Il ne faut donc sous-estimer ni le besoin d’intervention des décideurs politiques, ni les possibilités qui s’offrent à eux pour organiser ce secteur. Pour aller vers une « réglementation intelligente » et permettre à l’économie du partage de se développer, il va donc falloir mettre en œuvre un cocktail intelligent d’instruments juridiques, d’incitations, d’information et de dialogue. Puisque le capitalisme de marché est directement touché, il faut nécessairement que le débat politique porte aussi sur les questions du pouvoir et des intérêts particuliers.

L’économie du partage offre de multiples avantages économiques, sociaux et écologiques, mais elle constitue aussi un défi majeur pour un système économique basé sur la croissance, et donc pour la politique qui le régit.
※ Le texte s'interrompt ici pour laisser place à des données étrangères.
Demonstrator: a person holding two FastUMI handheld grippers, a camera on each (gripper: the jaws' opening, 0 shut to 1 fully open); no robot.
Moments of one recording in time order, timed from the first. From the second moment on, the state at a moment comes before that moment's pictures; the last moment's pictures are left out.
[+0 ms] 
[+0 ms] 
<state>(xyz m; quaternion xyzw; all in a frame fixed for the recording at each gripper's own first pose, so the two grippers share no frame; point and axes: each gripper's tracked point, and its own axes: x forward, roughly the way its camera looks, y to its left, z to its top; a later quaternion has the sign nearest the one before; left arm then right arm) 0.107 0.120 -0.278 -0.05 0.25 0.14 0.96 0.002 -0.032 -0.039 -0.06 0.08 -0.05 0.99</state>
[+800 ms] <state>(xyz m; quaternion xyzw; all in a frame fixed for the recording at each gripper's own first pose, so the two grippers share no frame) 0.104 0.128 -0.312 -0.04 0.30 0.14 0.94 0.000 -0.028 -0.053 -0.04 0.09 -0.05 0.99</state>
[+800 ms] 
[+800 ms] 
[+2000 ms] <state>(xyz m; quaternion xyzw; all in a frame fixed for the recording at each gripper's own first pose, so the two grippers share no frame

Dans une société dans laquelle l’économie du partage s’est déjà implantée, la question centrale est celle de l’opposition entre partage et croissance ; quelle est la puissance de la notion de croissance dans le monde ? Quels sont ses soutiens politiques, qui s’y oppose ? Quels sont les moyens et les adversaires de la notion moderne du partage ? Une chose est sûre : l’économie du partage pose un défi à l’ordre économique établi.
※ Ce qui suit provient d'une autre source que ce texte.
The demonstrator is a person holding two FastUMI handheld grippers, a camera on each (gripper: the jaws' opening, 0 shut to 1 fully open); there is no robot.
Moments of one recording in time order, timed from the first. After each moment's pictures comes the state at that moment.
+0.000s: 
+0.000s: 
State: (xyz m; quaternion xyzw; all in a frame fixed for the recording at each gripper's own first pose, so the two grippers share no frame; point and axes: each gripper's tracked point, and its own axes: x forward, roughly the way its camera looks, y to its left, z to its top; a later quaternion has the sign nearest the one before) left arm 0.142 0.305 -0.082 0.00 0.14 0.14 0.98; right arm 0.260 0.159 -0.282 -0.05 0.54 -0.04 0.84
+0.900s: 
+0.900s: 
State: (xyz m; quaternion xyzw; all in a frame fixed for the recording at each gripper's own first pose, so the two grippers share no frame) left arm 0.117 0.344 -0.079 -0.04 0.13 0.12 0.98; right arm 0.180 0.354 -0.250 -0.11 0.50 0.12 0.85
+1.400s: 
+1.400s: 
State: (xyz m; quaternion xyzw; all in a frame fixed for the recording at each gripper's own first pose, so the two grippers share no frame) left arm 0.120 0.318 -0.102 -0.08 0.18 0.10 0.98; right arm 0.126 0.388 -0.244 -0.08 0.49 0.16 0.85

Nous vivons un changement radical : les consommateurs anonymes deviennent des utilisateurs qui communiquent entre eux. Et le consommateur n’est plus passif, il alimente activement les circuits d’échange et de partage – par conviction ou pour gagner de l’argent avec ses biens inutilisés, ou bien pour les deux motifs à la fois.

Dans les médias aussi, on se demande depuis longtemps si cette nouvelle culture du partage est plutôt une bonne chose ou pas. A terme, il faudra bien s’interroger sur les conséquences sociales qu’entraînent nombre de mécanismes de l’économie du partage. Beaucoup d’acteurs de premier rang de cette économie du partage, comme AirBnB et Uber, se voient comme des agents économiques perturbateurs, des entreprises dont les innovations font voler en éclats les vieux modèles commerciaux et qui s’affranchissent des normes et règles ancestrales des divers secteurs d’activité.
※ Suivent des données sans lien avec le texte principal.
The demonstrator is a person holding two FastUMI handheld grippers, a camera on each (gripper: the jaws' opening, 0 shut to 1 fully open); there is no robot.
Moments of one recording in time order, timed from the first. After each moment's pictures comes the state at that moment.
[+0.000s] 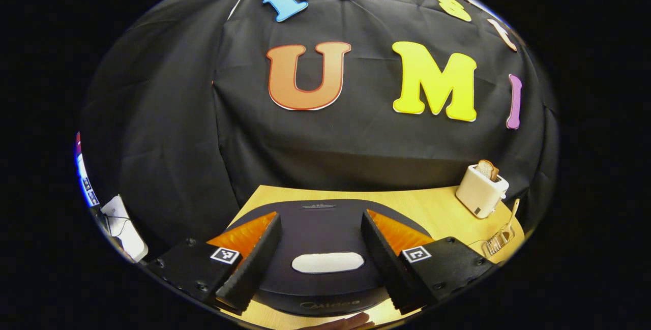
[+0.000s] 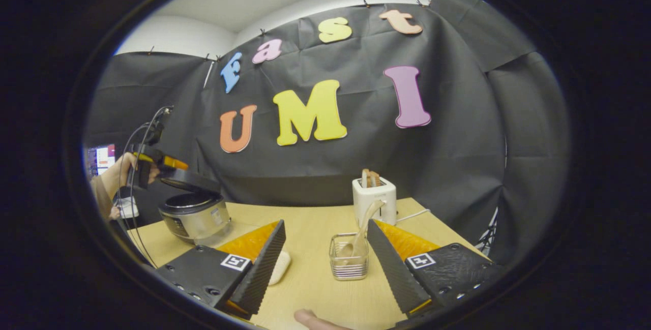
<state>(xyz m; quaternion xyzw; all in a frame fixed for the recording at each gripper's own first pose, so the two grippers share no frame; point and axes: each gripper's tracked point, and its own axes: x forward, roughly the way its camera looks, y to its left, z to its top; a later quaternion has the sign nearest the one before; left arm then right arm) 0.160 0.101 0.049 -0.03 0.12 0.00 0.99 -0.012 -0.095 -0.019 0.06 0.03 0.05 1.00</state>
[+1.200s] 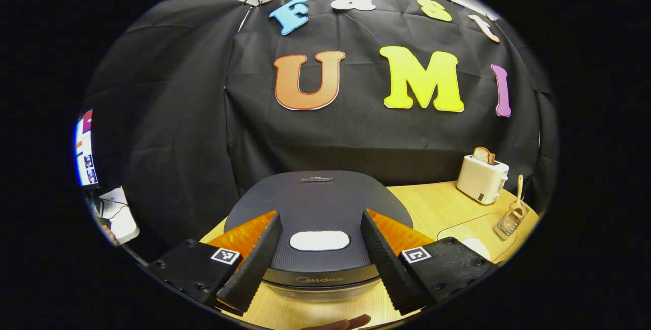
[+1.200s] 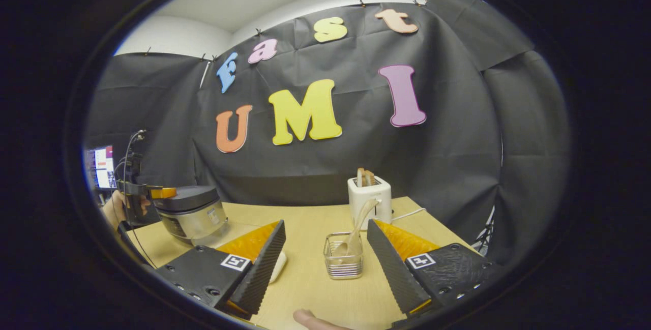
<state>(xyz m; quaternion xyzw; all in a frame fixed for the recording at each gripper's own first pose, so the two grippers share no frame) 0.106 0.084 -0.012 -0.02 0.06 0.02 1.00 -0.013 -0.104 -0.023 0.07 0.04 0.04 1.00</state>
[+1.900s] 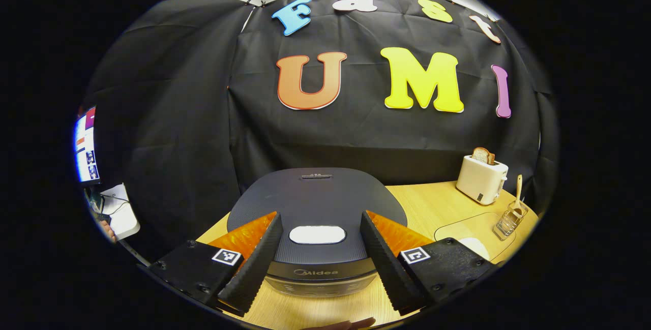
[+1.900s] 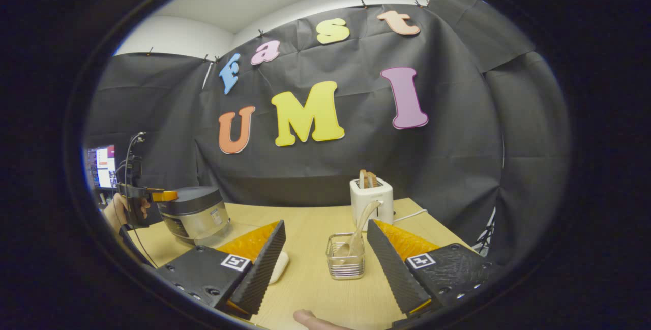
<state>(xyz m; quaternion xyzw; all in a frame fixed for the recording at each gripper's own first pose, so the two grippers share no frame) 0.097 0.082 -0.014 -0.03 0.06 0.03 1.00 -0.017 -0.103 -0.019 0.06 0.03 0.04 1.00</state>
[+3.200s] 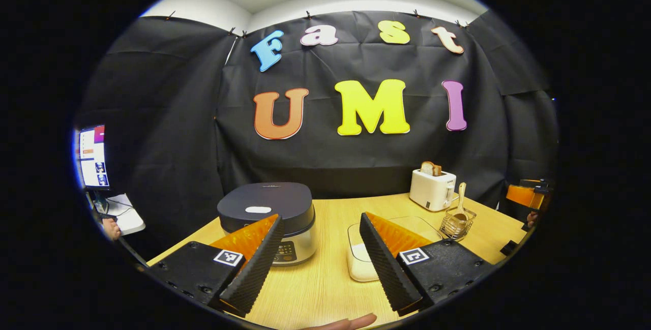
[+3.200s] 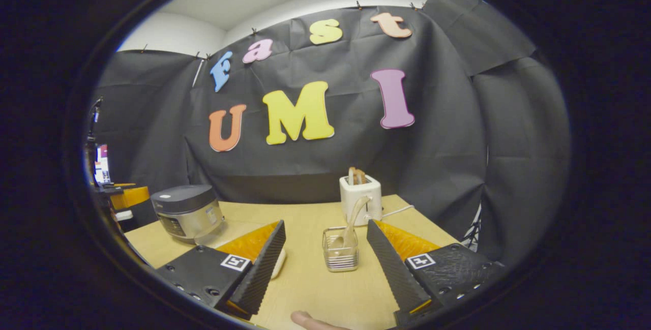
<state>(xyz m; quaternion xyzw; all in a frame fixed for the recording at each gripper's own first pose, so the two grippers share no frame) -0.043 -0.041 0.027 0.00 -0.02 -0.01 1.00 -0.039 -0.095 -0.029 0.06 0.06 0.00 1.00</state>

Parallèlement, ces entreprises défendent une idéologie libertaire : moins il y a de règles, mieux c’est. Il faut donc d’un côté que l’Etat prenne position et élabore une réglementation de nature à favoriser les bienfaits de l’économie du partage et à en bannir les méfaits, comme le contournement du droit du travail, du droit fiscal, des règles de sécurité en l’absence de normes. Les nouvelles plates-formes Internet vont continuer de se développer, mais elles ne doivent pas battre en brèche les règles qui fonctionnent bien et depuis longtemps dans notre société. Mais outre les gouvernements et les tribunaux, il faut aussi que le consommateur se mobilise. Au bout du compte, c’est lui qui décide à quels services Internet de l’économie du partage il accorde sa confiance, et quels sont ceux qu’il choisit d’éviter.

L’objectif doit être que chaque transaction réalisée dans cette économie du partage profite aussi localement aux régions dans lesquelles elle s’effectue, tant sur le plan du développement durable que sur le plan social, mais aussi du point de vue financier, notamment en ce qui concerne les bénéfices générés et leur imposition.